If a line in the records below holds the word "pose", copy it.

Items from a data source
_ _ _ _ _
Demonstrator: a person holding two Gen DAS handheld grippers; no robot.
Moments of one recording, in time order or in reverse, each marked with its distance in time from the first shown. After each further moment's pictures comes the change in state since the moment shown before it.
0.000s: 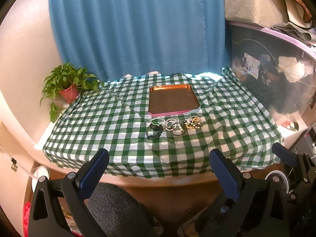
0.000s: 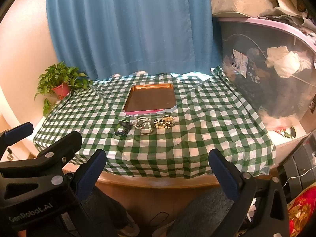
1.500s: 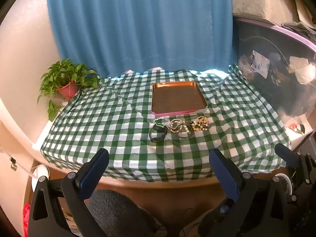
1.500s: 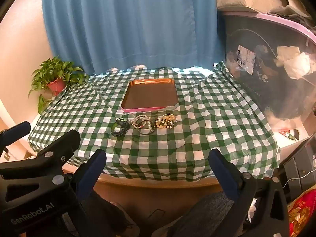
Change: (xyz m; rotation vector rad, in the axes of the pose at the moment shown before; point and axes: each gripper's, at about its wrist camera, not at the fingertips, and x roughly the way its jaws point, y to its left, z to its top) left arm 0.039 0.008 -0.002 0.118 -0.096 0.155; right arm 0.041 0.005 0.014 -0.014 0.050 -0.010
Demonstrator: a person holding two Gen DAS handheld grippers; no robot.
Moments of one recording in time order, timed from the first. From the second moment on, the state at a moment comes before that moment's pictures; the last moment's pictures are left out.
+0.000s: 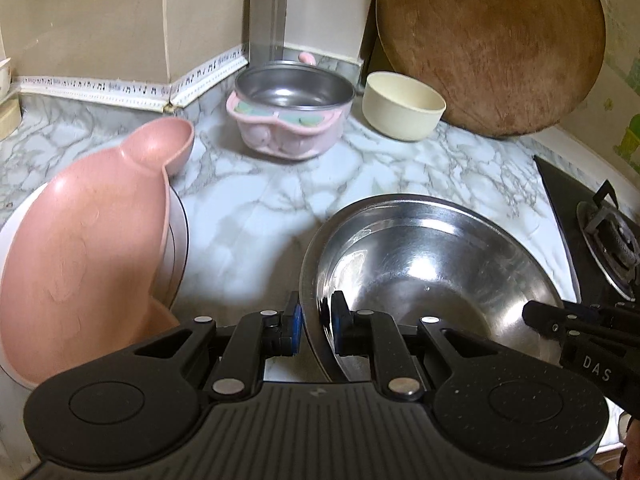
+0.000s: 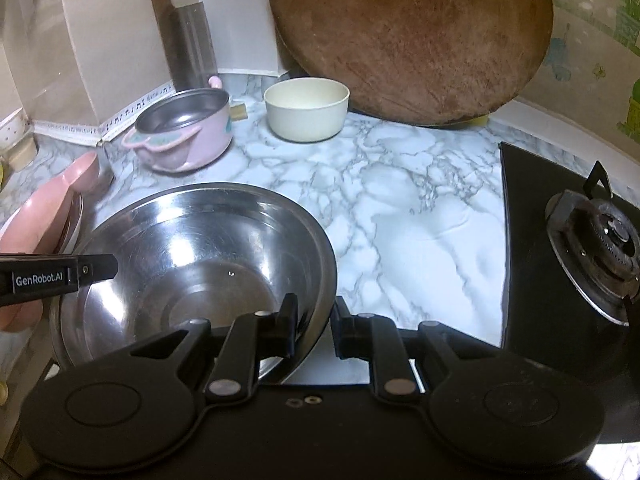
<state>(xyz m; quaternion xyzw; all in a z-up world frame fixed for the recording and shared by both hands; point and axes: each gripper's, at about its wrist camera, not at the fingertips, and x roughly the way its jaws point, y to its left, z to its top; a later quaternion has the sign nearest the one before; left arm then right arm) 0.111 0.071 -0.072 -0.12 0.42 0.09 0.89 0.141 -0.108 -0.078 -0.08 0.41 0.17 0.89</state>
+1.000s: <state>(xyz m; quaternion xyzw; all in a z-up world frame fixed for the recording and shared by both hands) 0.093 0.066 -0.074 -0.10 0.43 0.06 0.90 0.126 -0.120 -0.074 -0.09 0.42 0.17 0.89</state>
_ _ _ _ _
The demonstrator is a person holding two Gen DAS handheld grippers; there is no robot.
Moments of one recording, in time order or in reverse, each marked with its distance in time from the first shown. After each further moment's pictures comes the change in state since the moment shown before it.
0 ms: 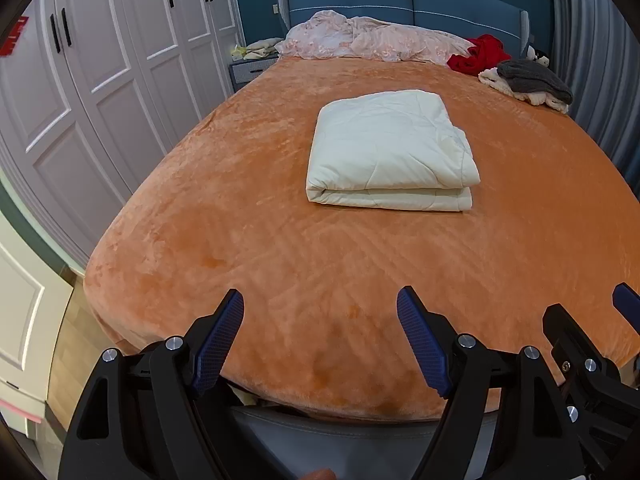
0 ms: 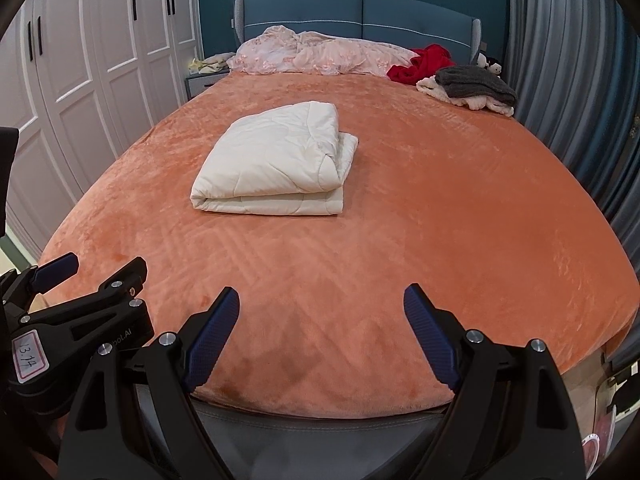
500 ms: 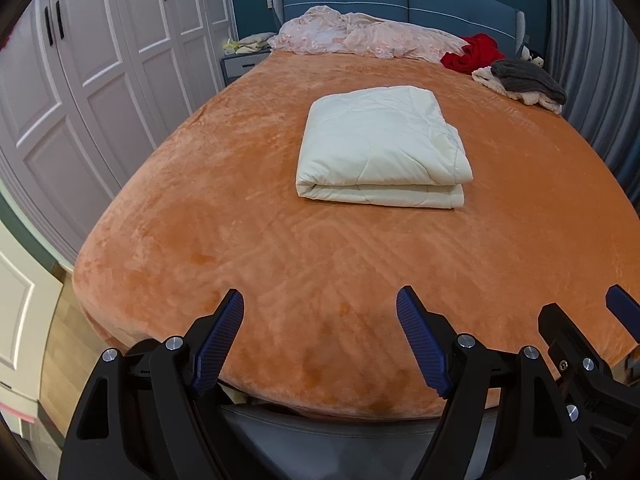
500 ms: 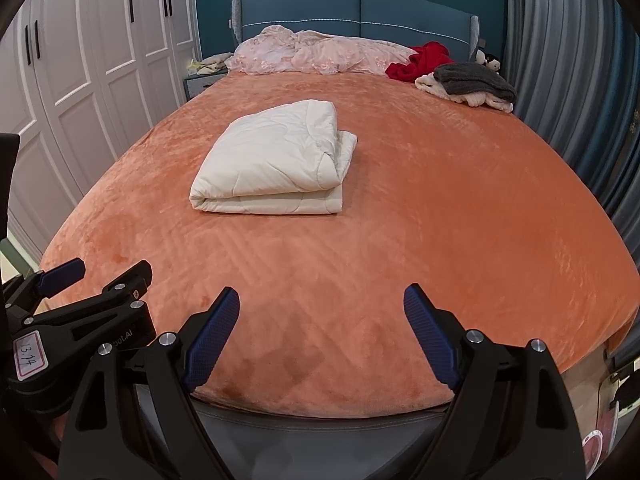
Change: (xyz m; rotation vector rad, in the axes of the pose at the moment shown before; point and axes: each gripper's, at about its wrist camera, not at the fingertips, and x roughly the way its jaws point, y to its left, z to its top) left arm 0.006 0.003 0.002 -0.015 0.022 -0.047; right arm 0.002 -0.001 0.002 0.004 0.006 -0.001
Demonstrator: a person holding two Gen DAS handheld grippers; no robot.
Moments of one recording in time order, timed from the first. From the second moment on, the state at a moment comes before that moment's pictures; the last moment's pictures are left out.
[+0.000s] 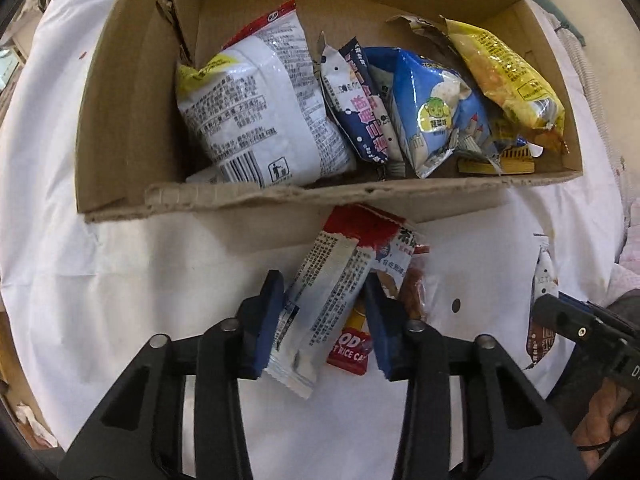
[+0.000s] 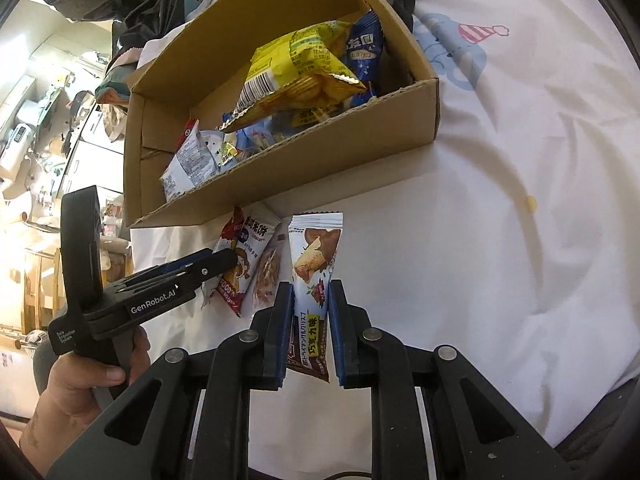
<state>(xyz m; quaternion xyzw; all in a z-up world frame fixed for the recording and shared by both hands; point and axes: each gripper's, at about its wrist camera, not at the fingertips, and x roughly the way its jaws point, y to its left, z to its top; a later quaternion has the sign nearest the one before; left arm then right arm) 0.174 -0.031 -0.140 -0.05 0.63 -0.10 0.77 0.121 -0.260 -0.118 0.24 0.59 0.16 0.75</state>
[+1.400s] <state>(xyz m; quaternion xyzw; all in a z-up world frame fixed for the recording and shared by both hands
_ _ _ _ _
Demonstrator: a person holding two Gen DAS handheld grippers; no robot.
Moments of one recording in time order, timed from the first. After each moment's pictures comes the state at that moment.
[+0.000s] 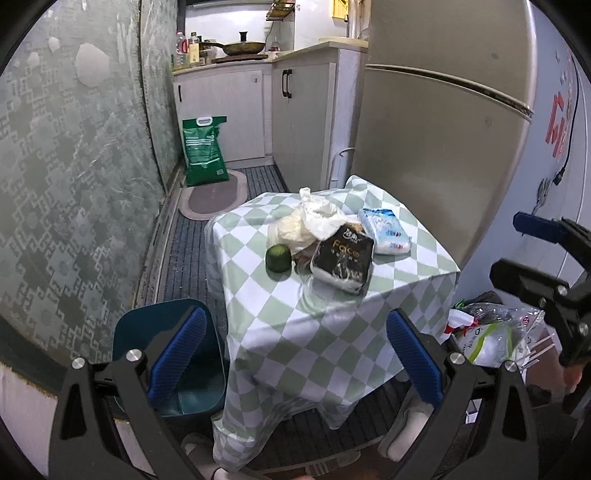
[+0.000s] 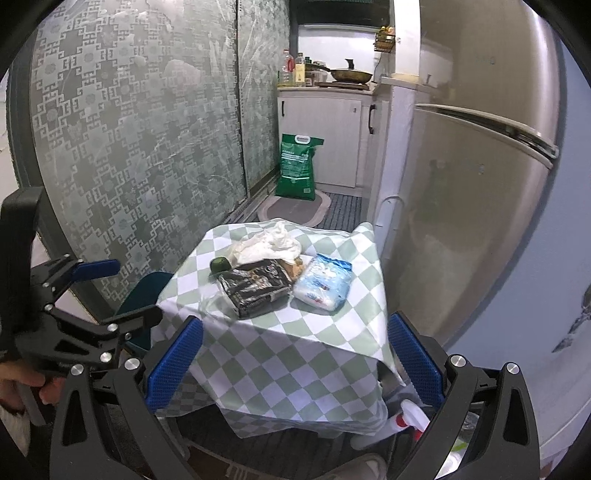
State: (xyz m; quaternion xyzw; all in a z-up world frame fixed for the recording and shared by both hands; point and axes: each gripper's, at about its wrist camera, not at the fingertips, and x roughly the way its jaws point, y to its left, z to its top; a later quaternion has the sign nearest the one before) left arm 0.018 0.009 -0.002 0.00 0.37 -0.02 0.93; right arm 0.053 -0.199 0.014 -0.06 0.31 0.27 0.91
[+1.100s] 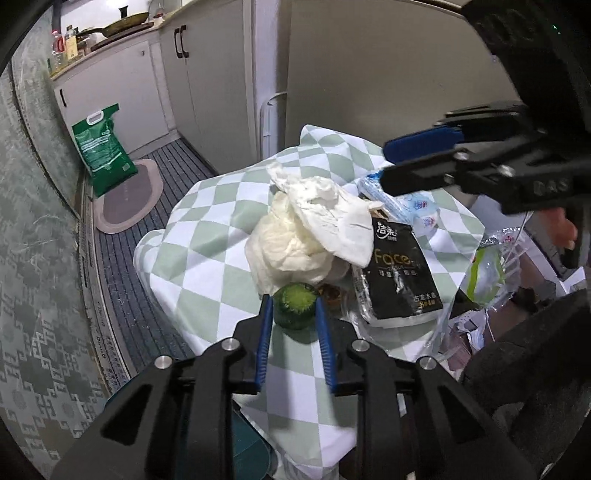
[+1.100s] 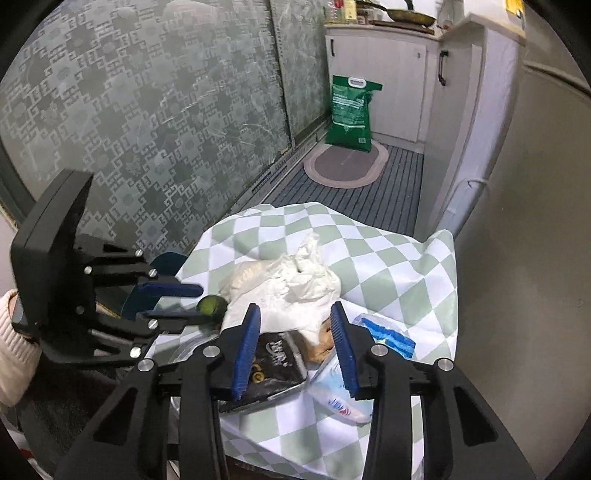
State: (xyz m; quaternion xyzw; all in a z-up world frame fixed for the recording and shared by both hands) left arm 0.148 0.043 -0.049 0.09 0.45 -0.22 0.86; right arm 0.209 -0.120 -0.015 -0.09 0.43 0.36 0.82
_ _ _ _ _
§ RESPONSE FOR THIS EXERCISE
Change: (xyz m; rotation vector rad, in the axes of the pose at the moment shown before; point and axes: each gripper's, at about its wrist camera, not at the fingertips, and x roughly the way its jaws point, y to its left, z to its top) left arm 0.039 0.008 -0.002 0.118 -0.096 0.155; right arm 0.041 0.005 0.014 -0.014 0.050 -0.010
Change: (xyz m; rotation vector rad, in the axes of the pose at the moment shown before; point and axes: each gripper's, at about its wrist camera, not at the fingertips, and x roughly the way its jaws point, y to its left, z to its top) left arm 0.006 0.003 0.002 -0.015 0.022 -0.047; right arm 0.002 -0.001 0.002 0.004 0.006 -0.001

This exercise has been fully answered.